Sejujurnya kata Warno, warna beras alami yang dihasilkan dari penggilingan padi tidaklah putih mengkilap melainkan putih dan sedikit kusam. Karena tampilan warna dari beras itu sendiri dipengaruhi dari kadar air padi serta proses budidaya yang dilakukan.

Misalnya, diproses budidaya terjadi musim penghujan yang mengakibatkan banjir dan merendam tanaman padi sementara kondisi padi belum matang sempurna (belum siap panen).Namun, karena petani takut padi yang dihasilkan busuk terpaksa panen dilakukan meskipun belum waktunya.

Dan, ketika dilakukan penjemuran hingga kadar air (KA) 14% beras yang dihasilkan memiliki warna yang lebih buram atau putih kekuningan.

Tetapi, bila panen dilakukan ketika padi sudah siap dipanen dan penjemuran dilakukan hingga KA 14% warna beras yang dihasilkan akan putih tetapi tetap tidak mengkilap.
Selain itu lanjut dia, warna juga dipengaruhi tingginya serangan hama dan penyakit yang terjadi selama proses budidaya berlangsung di samping varietas atau jenis padi yang ditanam petani. "Tetapi, tetap saja beras yang dihasilkan berwarna putih alami, bukan putih mengkilap," tegasnya.

Warno juga mengatakan, dalam proses pemutihan beras yang dilakukan sejumlah oknum kilang padi, sebenarnya akan membuat beras menjadi cepat rusak. Sebab, zat pemutih lebih dulu dilarutkan ke dalam air baru kemudian disemprotkan ke beras ketika penggilingan dilakukan.

Kondisi itu membuat kadar air beras menjadi tinggi meskipun sebebumnya KA gabah saat digiling rata-rata 13%-14%. "Seharusnya dengan demikian beras dapat disimpan antara 3 - 6 bulan.
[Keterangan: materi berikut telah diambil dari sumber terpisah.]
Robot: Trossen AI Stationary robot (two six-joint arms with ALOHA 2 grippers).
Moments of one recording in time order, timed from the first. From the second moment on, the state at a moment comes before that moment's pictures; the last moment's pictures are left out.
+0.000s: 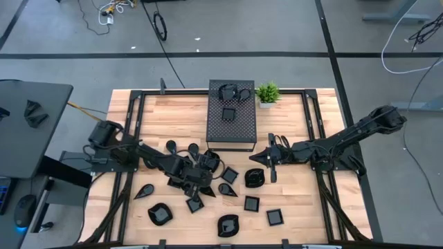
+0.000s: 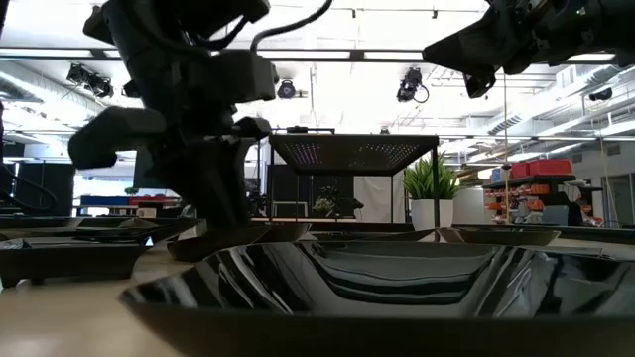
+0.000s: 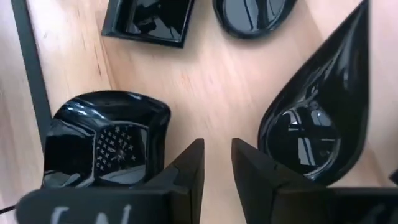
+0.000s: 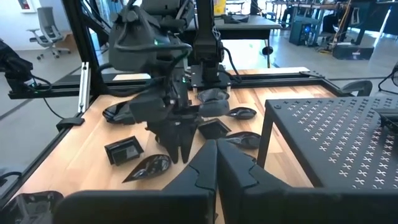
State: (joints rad) left arm -0.34 1.76 0.97 -0.30 -0.25 0.12; right arm 0.32 1.11 0.39 0.56 0.32 0.09
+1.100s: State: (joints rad) left arm -0.25 1.73 0.97 -0.28 -0.28 0.13; right arm 0.32 1.11 0.39 0.56 0.32 0.09
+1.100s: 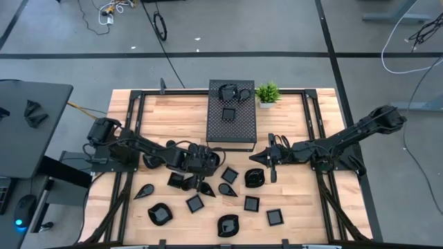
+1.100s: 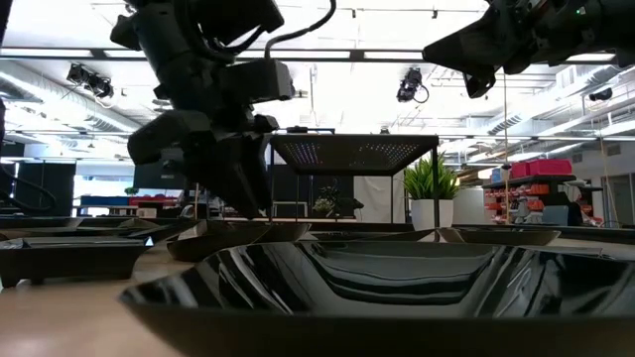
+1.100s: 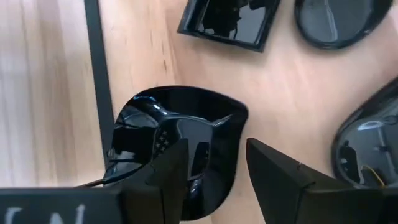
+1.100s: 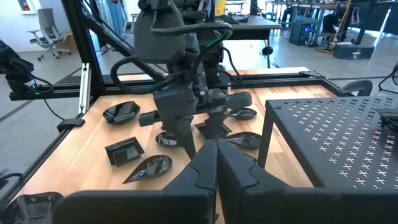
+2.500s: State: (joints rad) left arm -0.65 1.60 0.93 -0.98 -0.06 -0.71; right arm 0.31 1.11 0.39 0.58 0.36 0.08
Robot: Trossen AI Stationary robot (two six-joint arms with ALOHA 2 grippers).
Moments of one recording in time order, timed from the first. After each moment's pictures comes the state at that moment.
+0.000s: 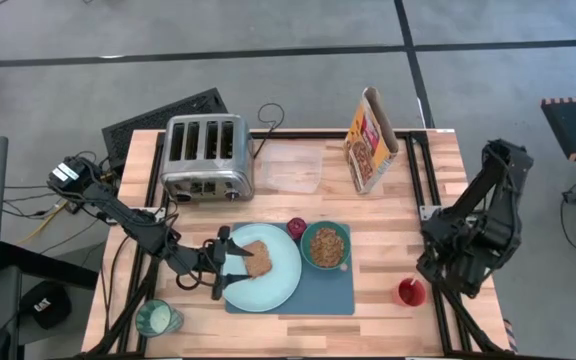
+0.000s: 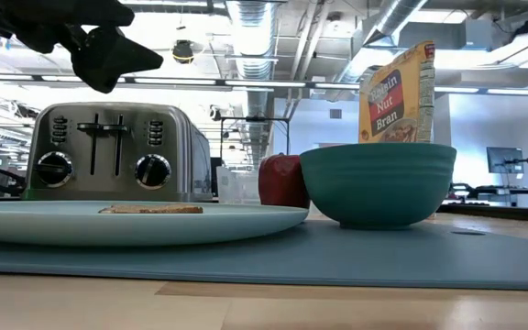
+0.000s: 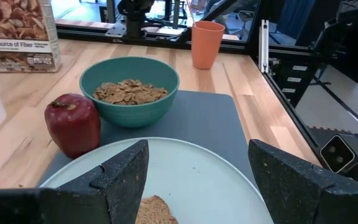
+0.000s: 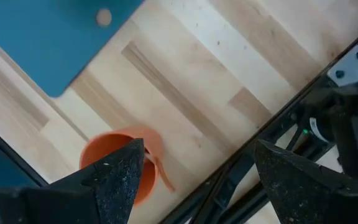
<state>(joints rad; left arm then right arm) -0.59 1.25 0.46 0.46 -0.52 -0.31 1.07 1.09 1.13 -1.57 0.26 1.86</state>
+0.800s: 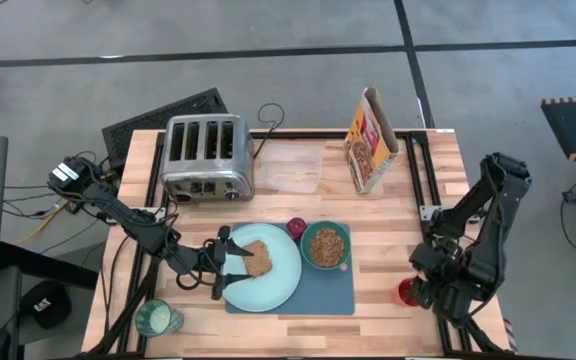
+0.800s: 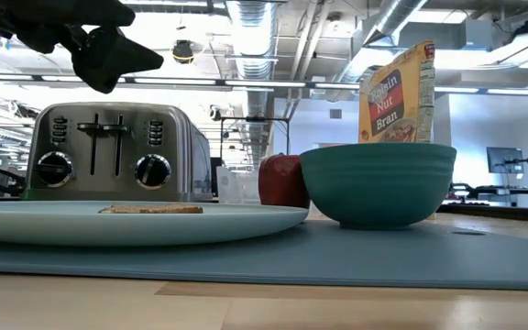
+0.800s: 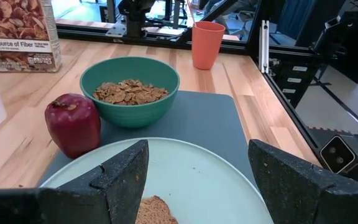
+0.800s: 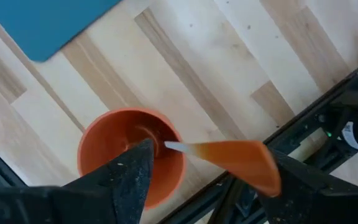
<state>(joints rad) -0.59 1.25 0.46 0.46 -0.52 -0.31 1.09 1.32 1.13 -1.44 0.24 1.76</state>
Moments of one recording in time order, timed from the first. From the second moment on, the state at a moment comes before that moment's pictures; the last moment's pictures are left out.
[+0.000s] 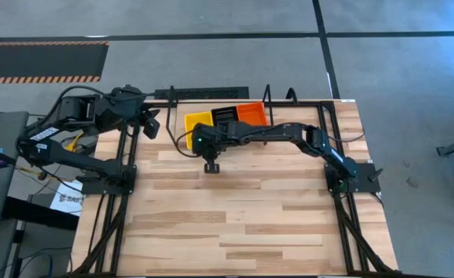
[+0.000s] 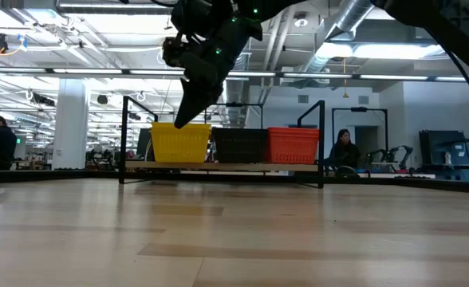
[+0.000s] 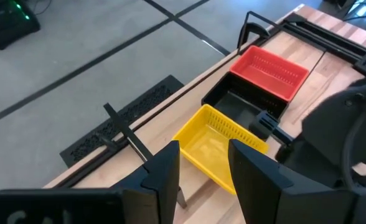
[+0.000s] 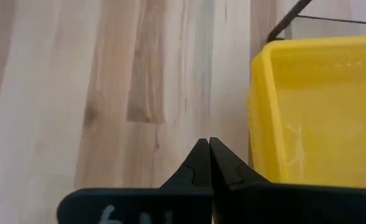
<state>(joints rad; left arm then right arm) 0.13 1.07 1.59 -1.30 -0.56 -0.47 -0.11 2.28 2.08 -0.78 -0.04 -0.19</state>
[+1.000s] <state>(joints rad) 0.13 1.07 1.59 -1.30 -0.56 -0.48 -0.10 2.33 2.08 -0.73 -0.06 -0.28</state>
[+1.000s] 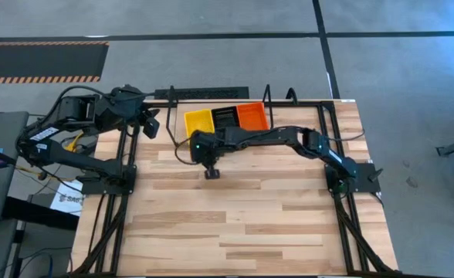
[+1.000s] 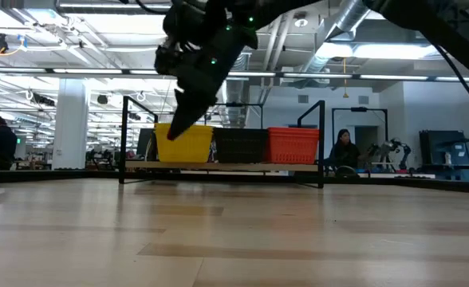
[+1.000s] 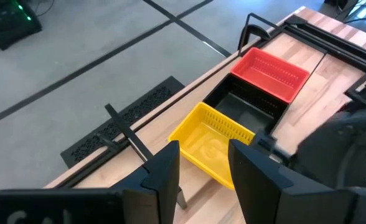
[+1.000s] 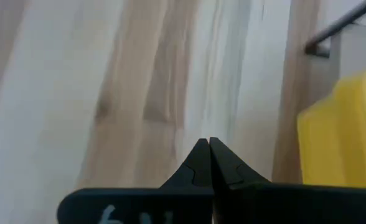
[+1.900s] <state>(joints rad) 0.13 1.07 1.59 -1.30 -0.56 -0.50 -0.14 2.40 2.28 -0.65 0.11 -0.42</state>
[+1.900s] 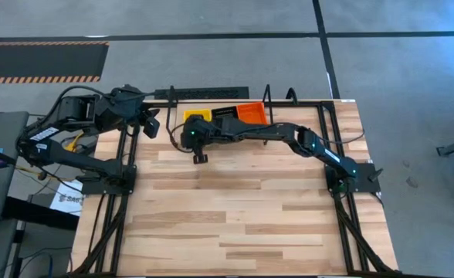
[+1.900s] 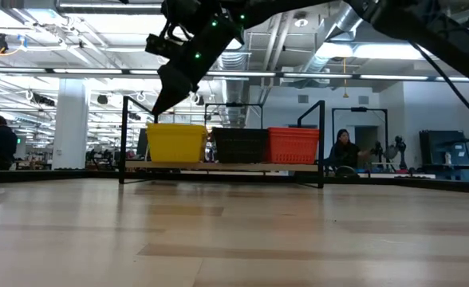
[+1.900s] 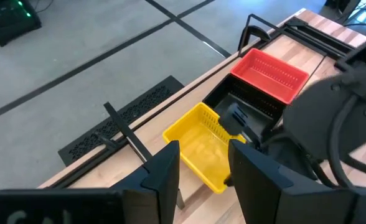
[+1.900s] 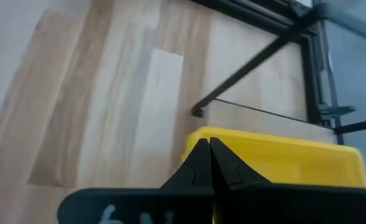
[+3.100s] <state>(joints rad) 0.13 1.07 1.59 -1.30 -0.56 -0.50 -0.13 2.44 2.26 -0.64 0.11 -0.45</state>
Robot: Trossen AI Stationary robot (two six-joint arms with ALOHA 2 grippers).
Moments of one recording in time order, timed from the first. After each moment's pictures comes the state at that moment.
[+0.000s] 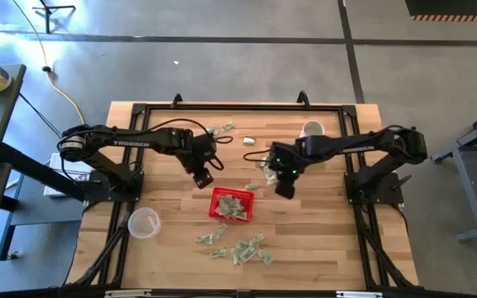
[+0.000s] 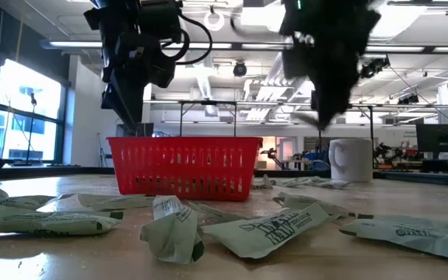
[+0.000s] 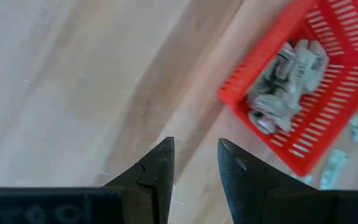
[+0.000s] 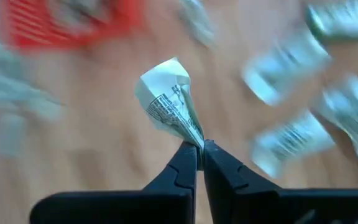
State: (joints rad) left arm 0.18 1.46 1.02 -0.81 0.22 -0.45; right arm -0.09 1.53 1.04 -0.73 -0.24 0.29
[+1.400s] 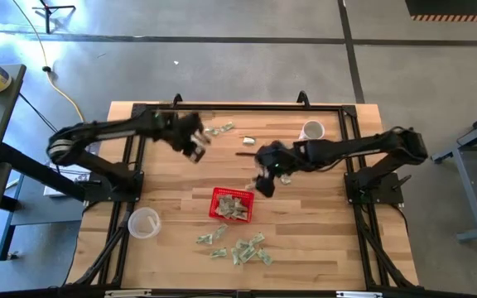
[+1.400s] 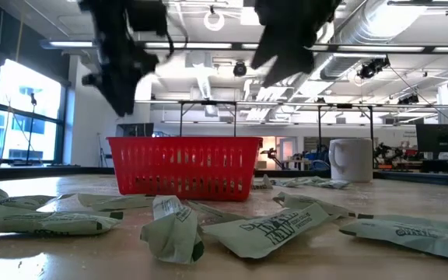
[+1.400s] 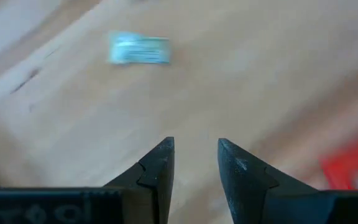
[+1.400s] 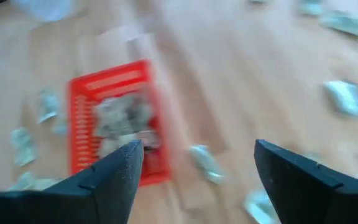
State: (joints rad) left arm 0.38 1.35 1.08 -1.02 -0.11 -0.57; right arm 0.02 1.53 1.21 -0.55 0.13 0.43
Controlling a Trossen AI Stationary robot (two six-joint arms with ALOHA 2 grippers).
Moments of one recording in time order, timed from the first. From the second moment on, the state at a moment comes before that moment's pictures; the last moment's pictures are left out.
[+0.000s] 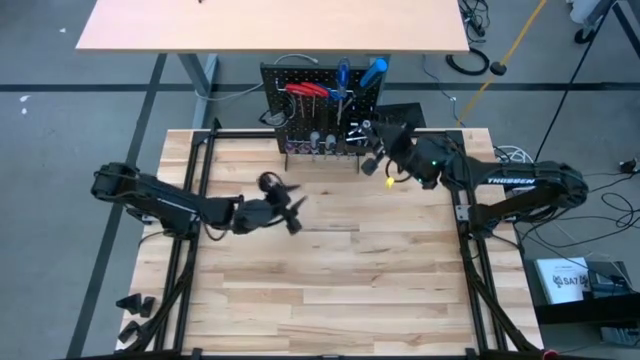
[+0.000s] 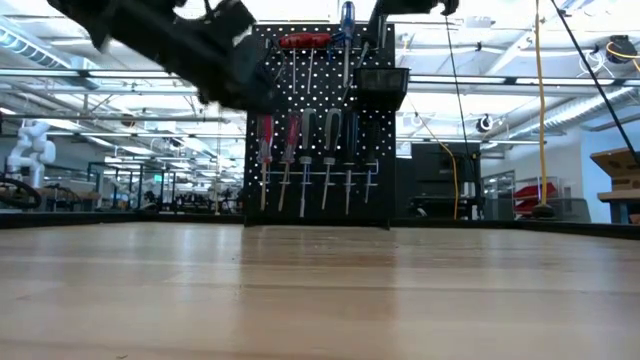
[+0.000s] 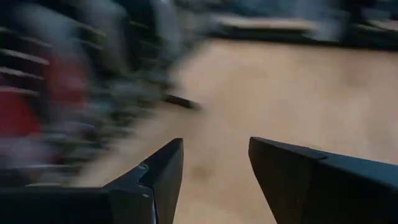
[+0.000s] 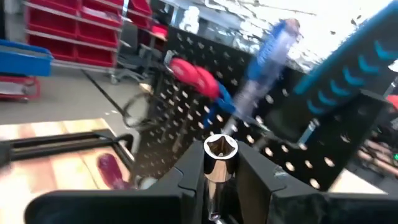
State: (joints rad) left arm -0.13 1.39 0.63 0.34 -0.61 -0.11; right arm -0.11 1.20 1.03 0.21 0.66 -0.26
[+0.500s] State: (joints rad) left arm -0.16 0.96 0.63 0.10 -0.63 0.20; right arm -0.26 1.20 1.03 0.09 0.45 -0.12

Tetapi, dengan pencampuran zat pemutih tadi KA beras meningkat sehingga beras hanya bisa disimpan antara 1 - 2 bulan saja. Setelah itu beras akan berubah warna menjadi lebih jelek lagi,"ujarnya.

Begitupun kata Warno, dengan tingginya penggunaan pestisida dan obat-obatan yang diberikan petani selama proses budidaya memengaruhi masa simpan dan gabah atau beras yang dihasilkan. "Kalau dulu KA 14% bisa disimpan hingga 6 bulan tetapi sekarang ini (tanpa bahan pemutih) hanya bisa disimpan 3-4 bulan. Itu tadi, karena tingginya penggunaan pestisida dan obat-obatan yang diberikan petani," katanya lagi.

Cerita punya cerita, Warno, sipenghasil beras arias sawah Cap Bambu Kuning ini ternyata hanya memiliki kemampuan produksi berkisar 800 kg per jam atau sekitar 3 ton per setengah hari. Kecilnya kapasitas produksi mesinnya itu membuat ia tak mampu melebarkan pemasaran beras yang dihasilkannya.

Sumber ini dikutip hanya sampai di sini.